I discuss linearity around the 10:45 mark.

Delta's occurs in many places in math and engineering. In this case, we are referring to the variational operator. It bears no relation other uses like the Dirac delta function or the Kronecker delta.

In this problem, I have not assumed any gravity is present. I have assumed that the external load is some general function so if you wanted to include the weight of the beam, you could include it in the external load.

Yes, the sign of the last 2 terms of eqn 25 should both be negative (careless error), however, since we're setting each of these terms to zero, it makes no difference in the final analysis and yes these terms should be part of the integrand of the time integral (the dt should be on the line below). Thanks for catching that.

There you go: kzfaq.info/get/bejne/o8uTh8t5rbyYlZs.html

Yes, it is exactly the same. When deriving things in this video, I glossed over some of the formality in deriving it because I wanted to keep it simple, but then in the Timoshenko video, I wanted to lay it all out since I expect viewers of that video to be a little more familiar with the material. The only difference between the 2 theories is in the strain energies, since the strain energy for the Timoshenko beam includes shear and the EB beam does not.
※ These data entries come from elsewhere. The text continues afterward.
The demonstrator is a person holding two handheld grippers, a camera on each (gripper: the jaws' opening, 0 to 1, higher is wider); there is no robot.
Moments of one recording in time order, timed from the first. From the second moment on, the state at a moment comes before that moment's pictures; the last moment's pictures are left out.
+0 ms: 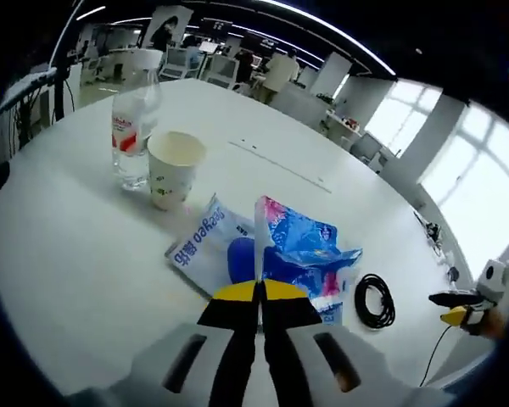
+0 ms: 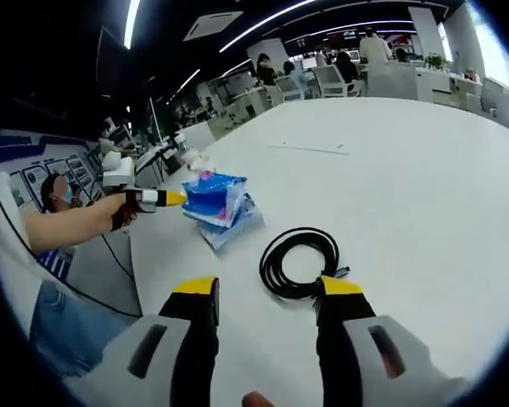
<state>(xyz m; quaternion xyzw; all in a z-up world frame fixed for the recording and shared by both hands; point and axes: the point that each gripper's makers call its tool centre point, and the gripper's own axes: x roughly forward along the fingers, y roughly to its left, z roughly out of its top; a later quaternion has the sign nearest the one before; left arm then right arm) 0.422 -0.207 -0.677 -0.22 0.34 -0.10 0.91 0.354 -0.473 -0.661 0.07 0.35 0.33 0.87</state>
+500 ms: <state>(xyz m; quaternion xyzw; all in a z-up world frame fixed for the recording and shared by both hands) 0.401 -0.258 -0.646 -0.27 0.33 -0.16 0.89 0.374 -0.441 -0.654 0.10 0.34 0.33 0.88</state>
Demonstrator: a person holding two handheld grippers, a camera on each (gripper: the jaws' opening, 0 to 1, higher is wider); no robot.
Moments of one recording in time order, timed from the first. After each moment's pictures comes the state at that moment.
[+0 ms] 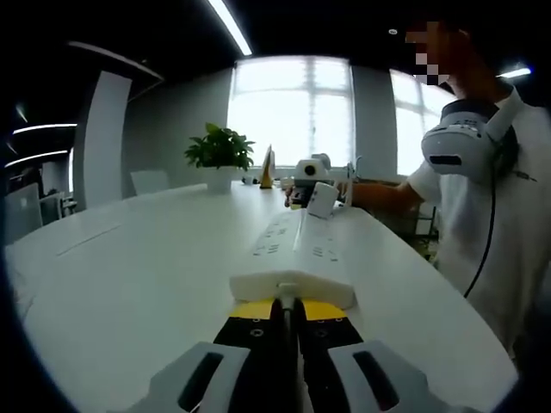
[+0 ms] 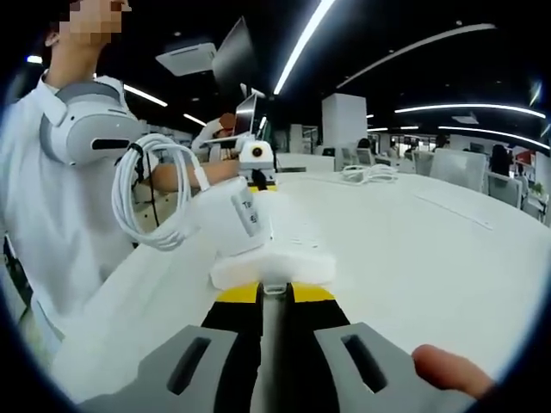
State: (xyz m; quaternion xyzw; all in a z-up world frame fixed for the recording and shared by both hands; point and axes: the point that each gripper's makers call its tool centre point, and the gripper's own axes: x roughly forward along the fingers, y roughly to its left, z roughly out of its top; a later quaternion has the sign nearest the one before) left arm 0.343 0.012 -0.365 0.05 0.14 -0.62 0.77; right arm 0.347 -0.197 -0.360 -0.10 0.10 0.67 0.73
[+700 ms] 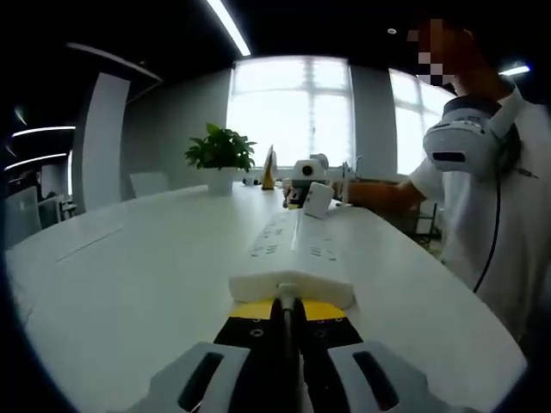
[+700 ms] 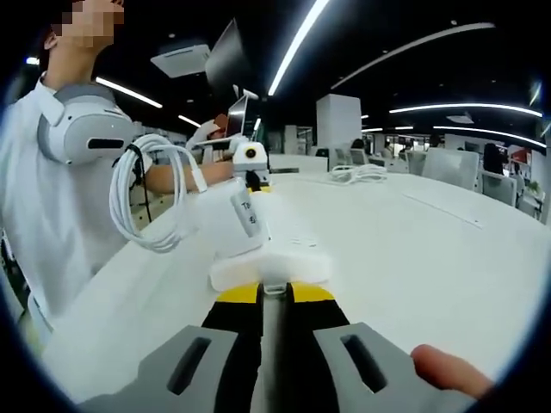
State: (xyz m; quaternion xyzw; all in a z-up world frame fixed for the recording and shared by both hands) left arm 0.360 0.005 -0.365 0.06 0.13 -0.62 0.77; right arm 0.370 -0.204 -0.359 -0.10 0.10 0.66 0.74
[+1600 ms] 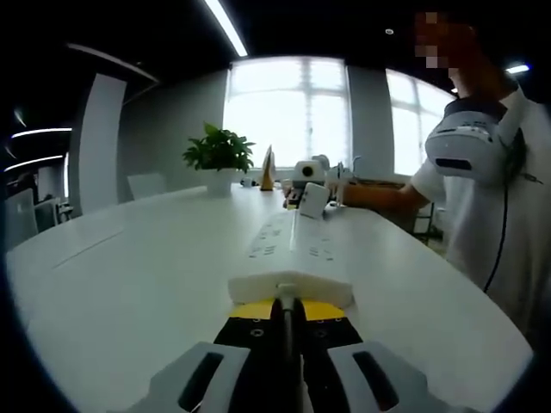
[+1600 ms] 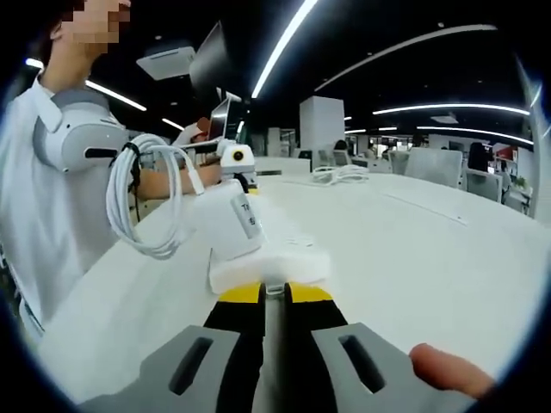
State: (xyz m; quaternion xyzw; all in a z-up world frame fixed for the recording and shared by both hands) left arm 0.377 -0.004 -0.365 0.06 0.13 -0.63 0.76; right arm 0.390 -0.212 -0.356 -0.09 0.09 0.62 0.77
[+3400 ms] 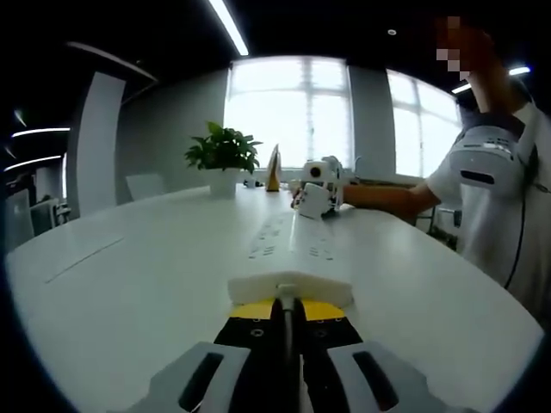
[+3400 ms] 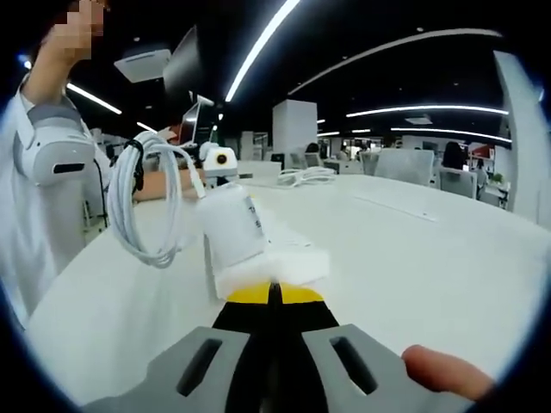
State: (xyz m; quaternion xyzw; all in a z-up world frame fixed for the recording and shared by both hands) left arm 0.427 -0.022 -0.364 0.06 0.13 -0.63 0.76; right arm 0.442 -0.230 -0.356 -0.09 0.09 0.57 0.82
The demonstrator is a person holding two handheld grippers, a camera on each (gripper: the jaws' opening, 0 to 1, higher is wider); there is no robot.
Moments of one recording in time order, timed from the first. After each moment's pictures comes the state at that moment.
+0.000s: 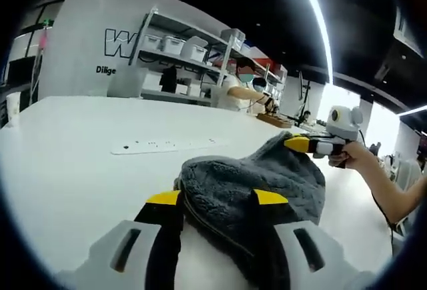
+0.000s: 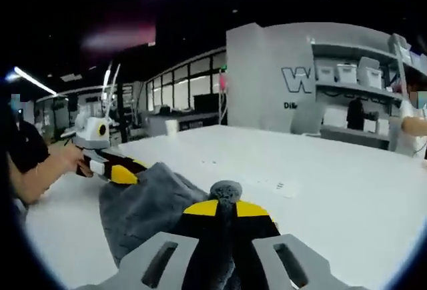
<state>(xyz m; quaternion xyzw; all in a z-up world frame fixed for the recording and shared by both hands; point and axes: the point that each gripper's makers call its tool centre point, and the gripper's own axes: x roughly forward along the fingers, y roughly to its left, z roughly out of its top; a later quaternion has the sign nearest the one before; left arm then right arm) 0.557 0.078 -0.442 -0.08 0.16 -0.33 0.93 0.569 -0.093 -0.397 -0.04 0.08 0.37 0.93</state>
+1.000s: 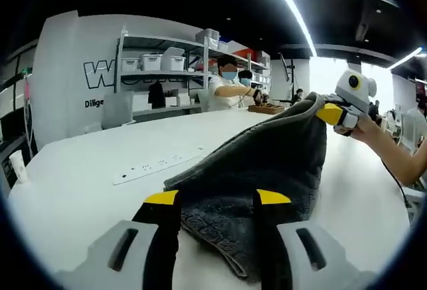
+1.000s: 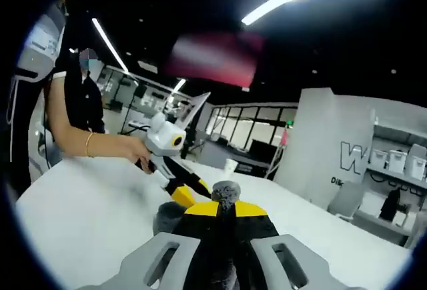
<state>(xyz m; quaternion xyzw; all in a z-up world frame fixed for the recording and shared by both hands) 0.524 0.063 -0.415 0.05 0.11 -0.35 0.93 0.461 -0.056 -0.336 -0.16 -0.11 0.53 0.82</state>
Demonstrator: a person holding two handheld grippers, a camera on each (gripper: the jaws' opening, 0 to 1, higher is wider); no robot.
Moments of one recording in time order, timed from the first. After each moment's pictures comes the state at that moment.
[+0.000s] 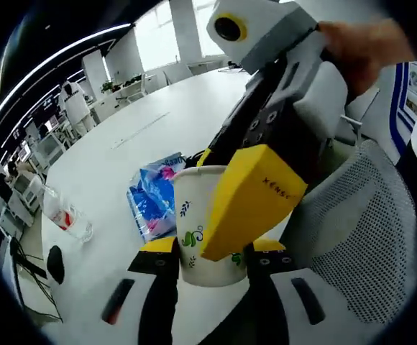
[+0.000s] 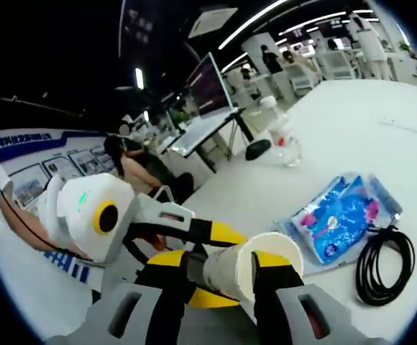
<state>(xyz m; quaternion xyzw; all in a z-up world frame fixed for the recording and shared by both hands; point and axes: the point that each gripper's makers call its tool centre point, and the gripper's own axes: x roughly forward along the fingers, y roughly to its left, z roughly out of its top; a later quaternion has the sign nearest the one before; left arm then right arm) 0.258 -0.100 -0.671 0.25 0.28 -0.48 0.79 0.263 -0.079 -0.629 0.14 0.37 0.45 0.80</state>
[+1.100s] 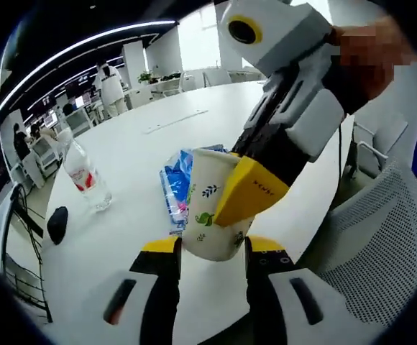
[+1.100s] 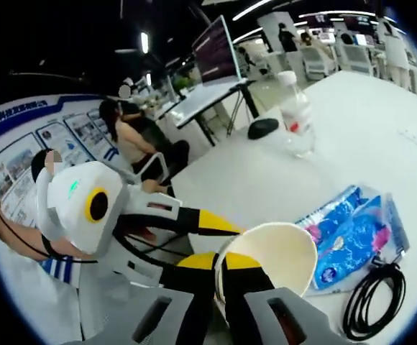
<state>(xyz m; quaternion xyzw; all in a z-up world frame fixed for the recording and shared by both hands) 0.303 -0.050 -0.692 0.15 0.29 -0.38 0.86 0.299 -0.050 -0.657 0.04 0.42 0.46 0.78</state>
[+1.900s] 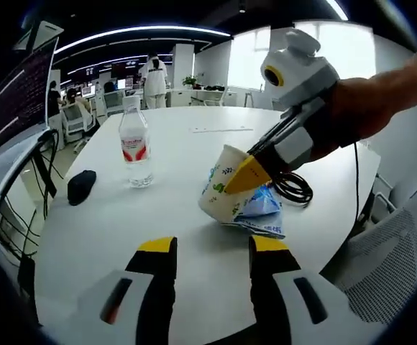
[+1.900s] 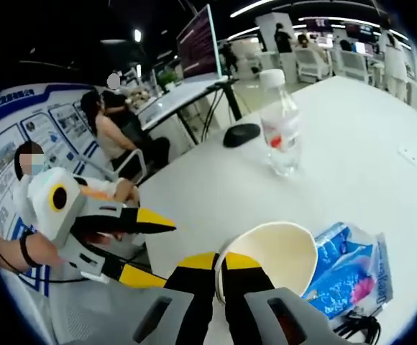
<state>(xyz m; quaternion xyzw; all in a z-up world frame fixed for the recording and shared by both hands) 0.330 0.004 -0.687 0.04 0.28 -0.31 0.91 0.373 -0.035 -0.680 0.00 0.42 0.43 0.80</state>
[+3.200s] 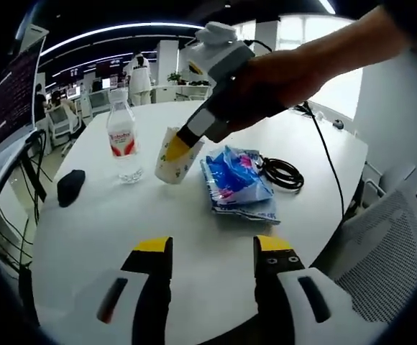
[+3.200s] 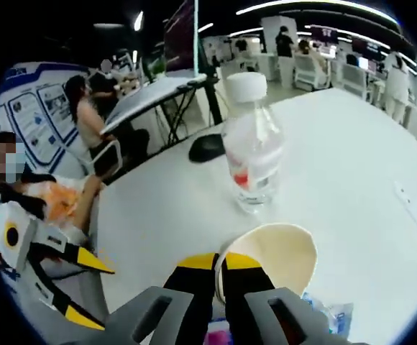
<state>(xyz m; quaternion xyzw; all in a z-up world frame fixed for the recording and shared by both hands) 0.319 -0.002 -0.701 0.06 0.29 -0.36 0.89 0.463 -0.025 -0.703 -0.12 0.41 0.40 0.81</state>
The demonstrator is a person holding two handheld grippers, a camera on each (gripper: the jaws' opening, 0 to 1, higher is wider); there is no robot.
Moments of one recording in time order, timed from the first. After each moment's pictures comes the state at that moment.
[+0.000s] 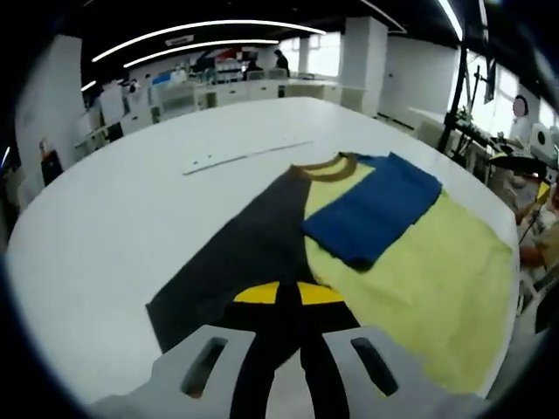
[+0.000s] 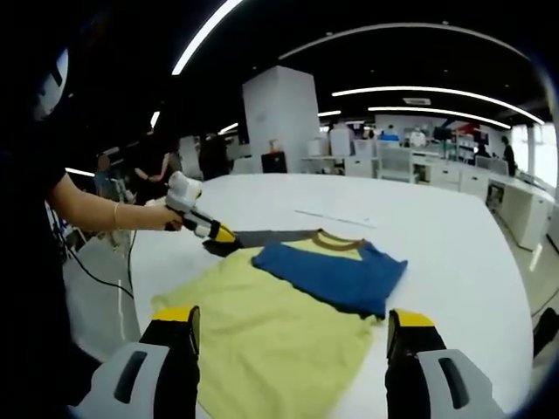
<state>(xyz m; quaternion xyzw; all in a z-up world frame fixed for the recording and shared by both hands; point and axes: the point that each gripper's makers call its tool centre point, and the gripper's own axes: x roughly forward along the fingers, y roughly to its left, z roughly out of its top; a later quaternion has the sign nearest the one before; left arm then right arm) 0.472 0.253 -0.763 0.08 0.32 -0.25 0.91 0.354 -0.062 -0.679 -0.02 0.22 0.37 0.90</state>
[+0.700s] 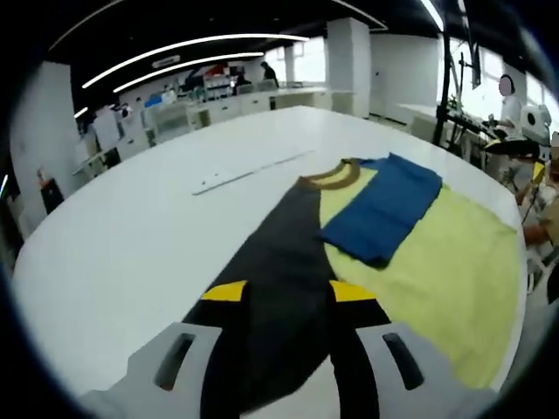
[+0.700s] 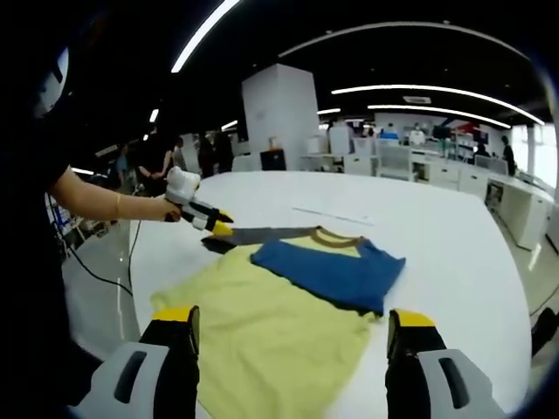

This is consistent with the EB assumption that cross-sections that are normal to the elastic axis before deformation remain normal to the elastic axis after deformation.

@@Freeball99 thank you for your reply. I found your video that actually did it (deriving Bernoulli equation of motion from Hamilton), so actually it already answered my original question. Thanks again anyway for explaining it again. Your videos are really awesome.

I skipped a step here. Since L = T - V, if I substitute this into Lagrange's Equation, then it reduces to the form I have in the video. It reduces to this because in this problem, the kinetic energy, T, is a function of q_dot only and does not explicitly depend on q.

1. It's not the derivative ∂y‘, but rather the variation 𝛿y' that we are integrating. The formula for integration by parts is: int u dv = uv - int v du. So, in our problem, dv = 𝛿y' therefore integrating gives us v = 𝛿y. Then we plug this into the formula. 2. This is how we integrate by parts. Just plugging into the formula above. Perhaps try to review this technique. 3. The reason we say that the entire expression must be equal to zero is as follows... - If the value of the integral, I, is to be a maximum or minimum, then the integral must not change its sign for all possible variations of 𝛿y. - However 𝛿y is arbitrary (ie can be positive or negative), therefore the part that multiplies 𝛿y equal to 0. - We conclude from this that 𝛿I = 0 is the necessary condition to find an extremal. Hope this makes sense.

Short Answer: you can now ask Chat GPT for the best substitution to use. Longer Answer: the form of the denominator sqrt(c - y) gives us the clue that a trig substitution is the way to go. From there, you can find a table of useful trig substitutions and look for one with the same form as the integral that we have - ie. sqrt(x) / sqrt(a - x). Old School Alternative: Use a table of integrals to integrate this.